For an instant nothing happened, and she began to panic because it wasn't working. She dropped her mind's guard against their recognition. Still nothing. She reached out to grab at their attention.
Then one raptor high in the sky felt her, and then sighted her, and screamed a horrible sound, like metal screeching against metal. Fire knew what that sound meant, and so did the other raptors. Like a cloud of gnats they lifted from the soldiers. They shot into the sky, twirling desperately, searching for monster prey, finding it. The soldiers were forgotten. Every last raptor monster dove for her.
Now she had two jobs: to get herself and her horse back to the gates, if she could; and to stop the soldiers from doing something heroic and foolish when they saw what she'd done. She spurred Small forward. She slammed the thought at Brigan as hard as she could, not manipulation, which she knew would be futile – only a message.
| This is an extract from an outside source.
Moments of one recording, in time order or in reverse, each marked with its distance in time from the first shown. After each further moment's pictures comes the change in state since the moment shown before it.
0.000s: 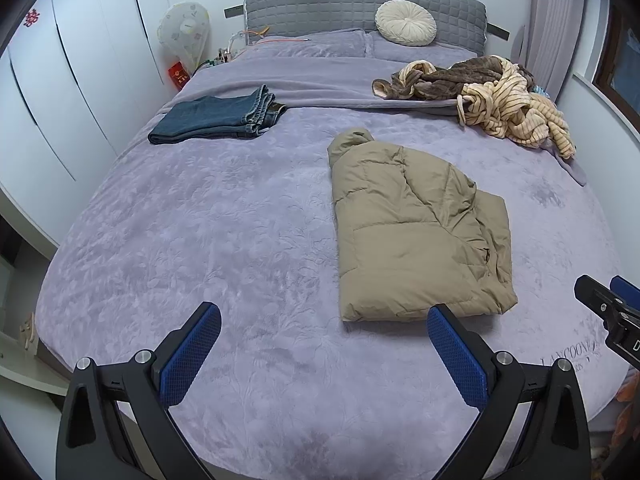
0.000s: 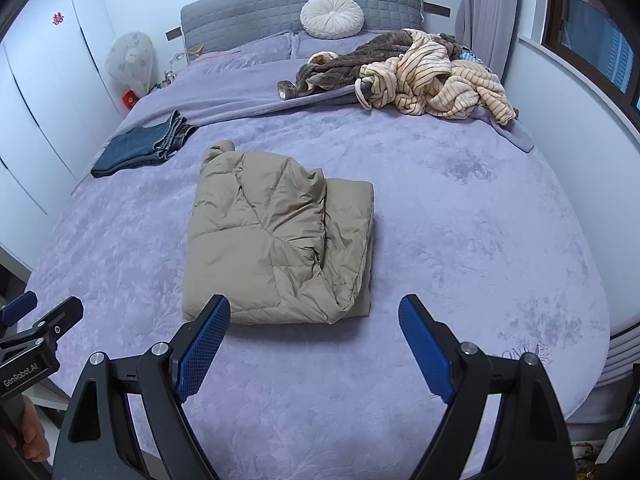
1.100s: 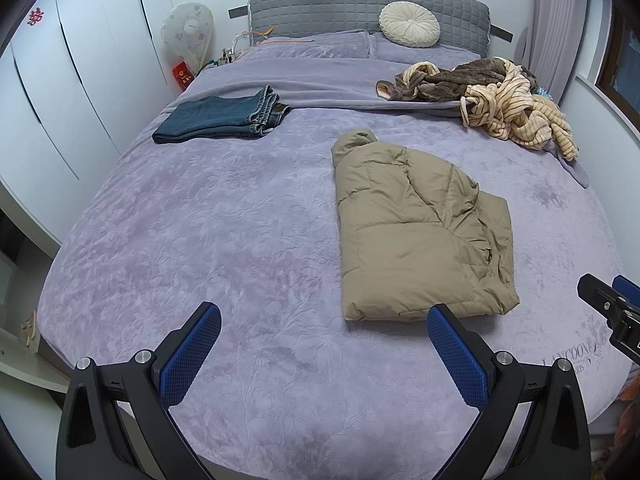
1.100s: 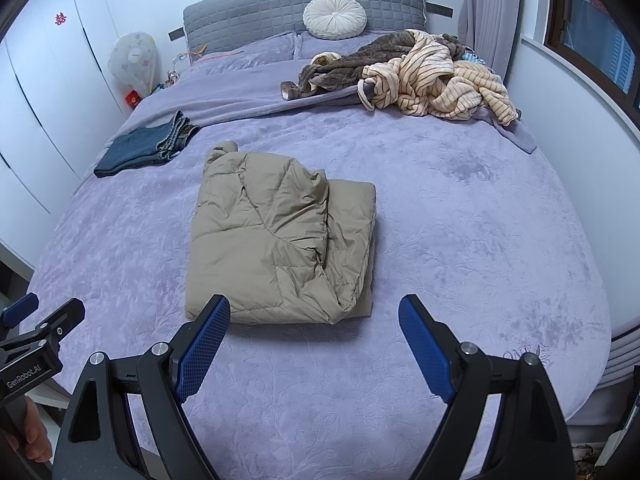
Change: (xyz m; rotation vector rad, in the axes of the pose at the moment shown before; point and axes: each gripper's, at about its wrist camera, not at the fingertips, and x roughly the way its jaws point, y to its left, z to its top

If you don't continue onward to Grey Haven this instant, I will have done this for nothing.
She knew he hesitated. She couldn't see him or sense his thoughts, but she could feel that his mind was still there, on his horse, not moving. She supposed she could manipulate his horse, if she had to.
Let me do this, she begged him. My life is mine to risk, as yours is yours.
His consciousness disappeared into the tunnel.
And now it was the speed of Fire and Small versus the swarm descending upon her from the north and from above. Under her, Small was desperate and wonderful. He had never flown so fast.
She bent herself low in her saddle. When the first raptor cut into her shoulder with its claws she threw her bow backwards at them; it was useless now, a stick of wood in her way. The quiver on her back might serve as a kind of armour. She took her spear and stuck it behind her, one more thing for the birds to have to work around. She clenched her knife in her hand and stabbed back whenever she felt a claw or a beak jabbing into her shoulder or her scalp. She didn't feel pain anymore. Only noise, that might be her own head screaming, and brightness, that was her hair and her blood, and wind that was Small's headlong speed. And arrows suddenly, flying very close past her head.